When you write out the listing, keep every character and omit the pictures.

------------------------------------------------------------

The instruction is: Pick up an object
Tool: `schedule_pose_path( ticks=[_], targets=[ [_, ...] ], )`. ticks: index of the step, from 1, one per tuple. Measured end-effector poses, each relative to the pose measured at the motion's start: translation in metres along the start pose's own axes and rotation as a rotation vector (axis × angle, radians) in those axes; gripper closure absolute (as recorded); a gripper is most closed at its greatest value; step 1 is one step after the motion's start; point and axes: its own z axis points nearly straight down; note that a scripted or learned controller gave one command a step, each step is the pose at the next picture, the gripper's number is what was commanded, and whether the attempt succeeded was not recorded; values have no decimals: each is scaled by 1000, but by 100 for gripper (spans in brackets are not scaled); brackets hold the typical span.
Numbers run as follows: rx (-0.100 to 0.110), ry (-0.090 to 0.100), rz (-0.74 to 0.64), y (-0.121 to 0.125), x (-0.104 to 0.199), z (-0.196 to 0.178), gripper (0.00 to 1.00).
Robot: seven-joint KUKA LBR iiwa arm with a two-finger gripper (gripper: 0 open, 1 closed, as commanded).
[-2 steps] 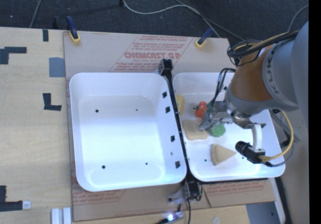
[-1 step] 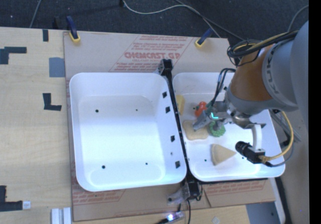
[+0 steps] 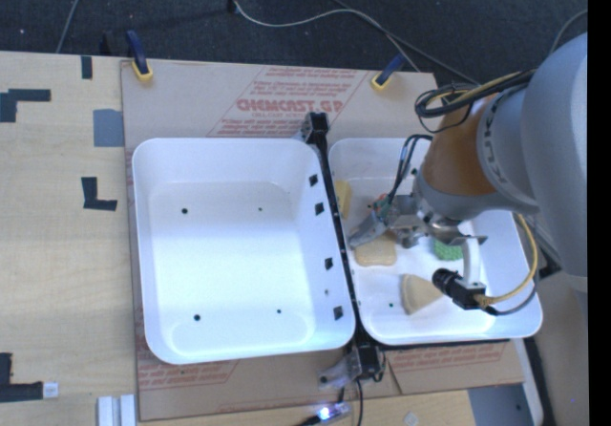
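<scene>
In the right bin (image 3: 496, 324), my gripper (image 3: 374, 227) is low over the left half, reaching in from the right under the arm's orange band (image 3: 456, 166). Just below and touching its tip lies a pale tan flat piece (image 3: 375, 254). A tan wedge (image 3: 417, 293) rests nearer the front of the bin. A yellow piece (image 3: 342, 197) leans by the divider wall, left of the gripper. A green object (image 3: 447, 248) peeks out from under the wrist, mostly hidden by it.
The left bin (image 3: 158, 166) sits beside the right one, with a black clipped divider (image 3: 329, 223) between them. Cables (image 3: 477, 295) loop from the wrist over the right bin's front. The arm's bulk covers the right bin's far right side.
</scene>
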Motion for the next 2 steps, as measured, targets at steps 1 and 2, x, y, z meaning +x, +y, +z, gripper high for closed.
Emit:
schedule_pose_path(
  ticks=[1,2],
  targets=[
    [-7,-4,-2,91,-7,-1,0],
    [-12,1,-7,76,70,-107,0]
  ],
)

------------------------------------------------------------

Completed exercise -
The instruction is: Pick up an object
Tool: `schedule_pose_path( ticks=[_], targets=[ [_, ...] ], )`. ticks: index of the step, from 1, one per tuple. Measured end-effector poses, each relative to the pose measured at the motion's start: translation in metres along the start pose's own axes and rotation as a rotation vector (axis × angle, radians) in those axes; gripper closure absolute (as recorded); a gripper is most closed at its greatest value; step 1 is one step after the motion's start; point and axes: its own z axis points nearly straight down; note that a scripted or learned controller gave one command a step, each step is the pose at the next picture, the gripper's number is what was commanded, and whether the attempt succeeded was not recorded; values have no decimals: each is scaled by 1000, but by 100 for gripper (spans in brackets are not scaled); brackets hold the typical span.
Numbers run as follows: rx (-0.100 to 0.110), ry (-0.090 to 0.100), rz (-0.74 to 0.64), y (-0.121 to 0.125), x (-0.104 to 0.199), z (-0.196 to 0.178), gripper (0.00 to 1.00).
Robot: seven-joint KUKA LBR iiwa arm with a two-finger gripper (gripper: 0 open, 1 closed, as commanded).
[-2 steps] 
[-1 step] 
[+0 steps] 
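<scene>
In the right bin (image 3: 496, 324), my gripper (image 3: 374, 227) is low over the left half, reaching in from the right under the arm's orange band (image 3: 456, 166). Just below and touching its tip lies a pale tan flat piece (image 3: 375, 254). A tan wedge (image 3: 417, 293) rests nearer the front of the bin. A yellow piece (image 3: 342, 197) leans by the divider wall, left of the gripper. A green object (image 3: 447, 248) peeks out from under the wrist, mostly hidden by it.
The left bin (image 3: 158, 166) sits beside the right one, with a black clipped divider (image 3: 329, 223) between them. Cables (image 3: 477, 295) loop from the wrist over the right bin's front. The arm's bulk covers the right bin's far right side.
</scene>
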Motion for the next 2 steps, as measured, targets at steps 1 and 2, x, y, z meaning +x, +y, +z, gripper high for closed.
Emit:
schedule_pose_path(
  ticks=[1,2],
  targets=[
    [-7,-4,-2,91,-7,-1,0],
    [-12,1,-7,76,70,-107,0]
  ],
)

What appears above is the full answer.